I’m using bert-large-cnn
for a summarization task. I have been truncating the input text in order to avoid exceeding the maximum sequence length:
tokenizer = BartTokenizer.from_pretrained("facebook/bart-large-cnn")
model = BartForConditionalGeneration.from_pretrained(
"facebook/bart-large-cnn"
)
inputs = tokenizer(
input_text, return_tensors="pt", max_length=1024, truncation=True
)
outputs = model.generate(
inputs["input_ids"],
max_length=300,
min_length=100,
length_penalty=2.0,
num_beams=4,
early_stopping=True,
)
summary = " ".join(
tokenizer.decode(
g, skip_special_tokens=True, clean_up_tokenization_spaces=False
)
for g in outputs
)
How can I replicate this in SageMaker? I don’t see a way to pass configuration values to the tokenizer when calling predict
on an instance of HuggingFaceModel
? Here is my code so far:
env = {
"HF_MODEL_ID": "facebook/bart-large-cnn",
"HF_TASK": "summarization",
}
huggingface_model = HuggingFaceModel(
env=env,
role=role,
transformers_version="4.6",
pytorch_version="1.7",
py_version="py36",
)
data = {
"inputs": input_text,
"parameters": {
"max_length": 300,
"min_length": 100,
"length_penalty": 2.0,
"num_beams": 4,
}
}
result = predictor.predict(data)
Thank you!
1 Like
Hello @alistair,
You can also provide tokenizers
kwargs
as parameters
.
For example
data = {
"inputs": input_text,
"parameters": {
"max_length": 300,
"min_length": 100,
"length_penalty": 2.0,
"num_beams": 4,
"truncation": True,
}
}
Thanks for your suggestion @philschmid. This isn’t working for some reason. I am continuing to get the “index out of range in self” error thrown when the maximum sequence length is exceeded.
1 Like
I could reproduce the issue and also found the root cause of it. The issue that
Asking to truncate to max_length but no maximum length is provided and the model has no predefined maximum length. Default to no truncation.
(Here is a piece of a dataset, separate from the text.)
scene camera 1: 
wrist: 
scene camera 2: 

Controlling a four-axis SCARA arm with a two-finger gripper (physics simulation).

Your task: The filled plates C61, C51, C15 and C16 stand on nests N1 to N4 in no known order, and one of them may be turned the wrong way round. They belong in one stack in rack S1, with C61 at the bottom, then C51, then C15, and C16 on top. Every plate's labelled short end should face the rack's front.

And there is currently no way to pass in the max_length
to the inference toolkit.
There are now 2 options to solve this you could either for the model into your own repository and add a tokenizer_config.json
similar to this one tokenizer_config.json · distilbert-base-uncased-finetuned-sst-2-english at main.
or you could provide a custom inference.py
as entry_point
when creating the HuggingFaceModel
.
e.g.
huggingface_model = HuggingFaceModel(
env=env,
role=role,
transformers_version="4.6",
pytorch_version="1.7",
py_version="py36",
entry_point="inference.py",
)
The inference.py
then need to contain predict_fn
and a model_fn
. Pseudo code below.
def model_fn(model_dir):
""""model_dir is the location where the model is stored"""
tokenizer = BartTokenizer.from_pretrained("facebook/bart-large-cnn")
model = BartForConditionalGeneration.from_pretrained("facebook/bart-large-cnn")
return model, tokenizer
def predict_fn(data, model):
"""model is the return of the model_fn and data is the json from the request as python dict"""
model,tokenzier = model
outputs = model.generate(
inputs["input_ids"],
max_length=300,
min_length=100,
length_penalty=2.0,
num_beams=4,
early_stopping=True,
)
summary = " ".join(
tokenizer.decode(
g, skip_special_tokens=True, clean_up_tokenization_spaces=False
)
for g in outputs
)
return {"summary":summary}
You can find more documentation here: Deploy models to Amazon SageMaker
2 Likes
Thank you @philschmid for explaining the cause of the problem and for providing two good solutions.